Re: [PATCH kvm/queue v2 2/3] perf: x86/core: Add interface to query perfmon_event_map[] directly

From: Like Xu
Date: Thu Feb 10 2022 - 07:56:12 EST


On 10/2/2022 2:57 am, Dave Hansen wrote:
On 2/9/22 10:47, Jim Mattson wrote:
On Wed, Feb 9, 2022 at 7:41 AM Dave Hansen <dave.hansen@xxxxxxxxx> wrote:

On 2/9/22 05:21, Peter Zijlstra wrote:
On Wed, Feb 02, 2022 at 02:35:45PM -0800, Jim Mattson wrote:
3) TDX is going to pull the rug out from under us anyway. When the TDX
module usurps control of the PMU, any active host counters are going
to stop counting. We are going to need a way of telling the host perf
subsystem what's happening, or other host perf clients are going to
get bogus data.
That's not acceptible behaviour. I'm all for unilaterally killing any
guest that does this.

I'm not sure where the "bogus data" comes or to what that refers
specifically. But, the host does have some level of control:

I was referring to gaps in the collection of data that the host perf
subsystem doesn't know about if ATTRIBUTES.PERFMON is set for a TDX
guest. This can potentially be a problem if someone is trying to
measure events per unit of time.

Ahh, that makes sense.

Does SGX cause problem for these people? It can create some of the same
collection gaps:

performance monitoring activities are suppressed when entering
an opt-out (of performance monitoring) enclave.

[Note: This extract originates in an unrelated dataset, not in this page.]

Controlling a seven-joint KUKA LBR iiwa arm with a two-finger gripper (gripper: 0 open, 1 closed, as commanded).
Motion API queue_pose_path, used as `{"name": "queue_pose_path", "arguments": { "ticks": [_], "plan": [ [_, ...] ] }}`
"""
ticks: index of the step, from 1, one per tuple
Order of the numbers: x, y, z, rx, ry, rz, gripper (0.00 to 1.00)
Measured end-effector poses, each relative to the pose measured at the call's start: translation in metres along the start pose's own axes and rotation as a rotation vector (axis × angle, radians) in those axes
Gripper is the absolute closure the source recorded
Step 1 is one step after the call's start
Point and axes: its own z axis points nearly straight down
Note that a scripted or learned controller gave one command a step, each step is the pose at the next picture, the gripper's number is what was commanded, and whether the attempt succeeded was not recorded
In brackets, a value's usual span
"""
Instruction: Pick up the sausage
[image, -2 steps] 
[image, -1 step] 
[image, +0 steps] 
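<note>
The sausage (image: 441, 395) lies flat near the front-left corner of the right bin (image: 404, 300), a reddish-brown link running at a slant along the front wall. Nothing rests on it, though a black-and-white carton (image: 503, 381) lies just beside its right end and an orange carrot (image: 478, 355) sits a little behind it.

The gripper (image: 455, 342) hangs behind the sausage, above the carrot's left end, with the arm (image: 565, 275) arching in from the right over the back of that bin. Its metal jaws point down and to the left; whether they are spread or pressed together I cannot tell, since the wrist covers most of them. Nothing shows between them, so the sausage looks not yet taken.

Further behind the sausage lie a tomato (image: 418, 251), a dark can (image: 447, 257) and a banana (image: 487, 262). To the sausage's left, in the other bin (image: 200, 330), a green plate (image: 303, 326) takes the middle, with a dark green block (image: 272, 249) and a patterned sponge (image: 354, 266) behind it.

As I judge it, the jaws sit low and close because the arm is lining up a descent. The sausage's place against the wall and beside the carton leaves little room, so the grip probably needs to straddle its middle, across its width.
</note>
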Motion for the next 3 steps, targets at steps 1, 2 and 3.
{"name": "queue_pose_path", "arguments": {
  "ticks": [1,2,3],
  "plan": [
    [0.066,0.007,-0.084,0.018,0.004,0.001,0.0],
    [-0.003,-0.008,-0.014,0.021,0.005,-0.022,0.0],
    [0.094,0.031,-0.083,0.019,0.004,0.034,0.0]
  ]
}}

Are the end perf user aware of the collection gaps caused by the code running under SGX?

As far as I know there shouldn't be one yet, we may need a tool like "perf-kvm" for SGX enclaves.

The host VMM controls whether a guest TD can use the performance
monitoring ISA using the TD’s ATTRIBUTES.PERFMON bit...

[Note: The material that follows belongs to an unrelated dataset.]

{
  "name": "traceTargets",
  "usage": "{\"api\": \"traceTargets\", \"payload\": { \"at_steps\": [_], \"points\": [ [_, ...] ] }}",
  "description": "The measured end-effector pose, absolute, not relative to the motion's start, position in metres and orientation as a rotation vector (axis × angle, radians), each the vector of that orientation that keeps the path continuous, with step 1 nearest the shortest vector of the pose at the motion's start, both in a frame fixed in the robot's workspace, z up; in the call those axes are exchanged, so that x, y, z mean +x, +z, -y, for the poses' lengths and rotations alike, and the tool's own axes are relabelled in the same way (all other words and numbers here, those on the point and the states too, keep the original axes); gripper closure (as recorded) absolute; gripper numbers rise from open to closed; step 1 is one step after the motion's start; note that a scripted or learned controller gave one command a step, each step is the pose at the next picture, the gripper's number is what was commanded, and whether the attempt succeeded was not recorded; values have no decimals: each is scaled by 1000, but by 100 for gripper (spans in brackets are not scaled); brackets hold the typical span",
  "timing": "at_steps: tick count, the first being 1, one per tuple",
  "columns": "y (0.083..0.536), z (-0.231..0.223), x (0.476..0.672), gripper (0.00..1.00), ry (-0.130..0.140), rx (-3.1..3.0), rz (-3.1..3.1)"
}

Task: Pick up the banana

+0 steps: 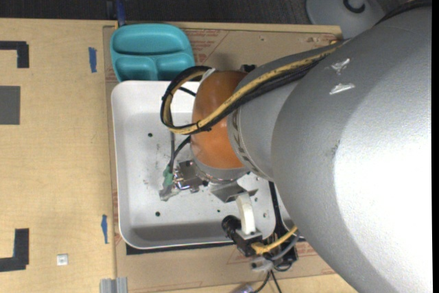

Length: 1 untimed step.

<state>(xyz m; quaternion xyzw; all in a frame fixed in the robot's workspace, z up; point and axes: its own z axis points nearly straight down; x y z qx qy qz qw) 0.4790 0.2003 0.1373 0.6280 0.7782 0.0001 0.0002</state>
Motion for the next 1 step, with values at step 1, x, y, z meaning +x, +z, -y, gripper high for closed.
{"api": "traceTargets", "payload": {
  "at_steps": [1],
  "points": [
    [100,-216,495,0,-1,2310,-2129]
  ]
}}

So, worst-case, we don't need to threaten to kill guests. The host can
just deny access in the first place.

The KVM module parameter "enable_pmu" might be respected,
together with a per-TD guest user space control option.


I'm not too picky about what the PMU does, but the TDX behavior didn't
seem *that* onerous to me. The gory details are all in "On-TD
Performance Monitoring" here:

https://www.intel.com/content/dam/develop/external/us/en/documents/tdx-module-1.0-public-spec-v0.931.pdf

My read on it is that TDX host _can_ cede the PMU to TDX guests if it
wants. I assume the context-switching model Jim mentioned is along the
lines of what TDX is already doing on host<->guest transitions.

Right. If ATTRIBUTES.PERFMON is set, then "perfmon state is
context-switched by the Intel TDX module across TD entry and exit
transitions." Furthermore, the VMM has no access to guest perfmon
state.

Even the guest TD is under off-TD debug and is untrusted ?

I think we (host administrators) need to profile off-TD guests to locate
performance bottlenecks with a holistic view, regardless of whether the
ATTRIBUTES.PERFMON bit is cleared or not.

Perhaps shared memory could be a way to pass guests performance data
to the host if PMU activities are suppressed across TD entry and exit
transitions for the guest TD is under off-TD debug and is untrusted.


If you're saying that setting this bit is unacceptable, then perhaps
the TDX folks need to redesign their in-guest PMU support.

It's fine with *me*, but I'm not too picky about the PMU. But, it
sounded like Peter was pretty concerned about it.

One protocol I've seen is that the (TD or normal) guest cannot compromise
the host's availability to PMU resources (at least in the host runtime).

It's pretty fine and expected that performance data within the trusted TDX guest
should be logically isolated from host data (without artificial aggregation).


In any case, if we (Linux folks) need a change, it's *possible* because
most of this policy is implemented in software in the TDX module. It
would just be painful for the folks who came up with the existing mechanism.


When the code to enable ATTRIBUTES.PERFMON appears in the mailing list,
we can have more discussions in a very good time window.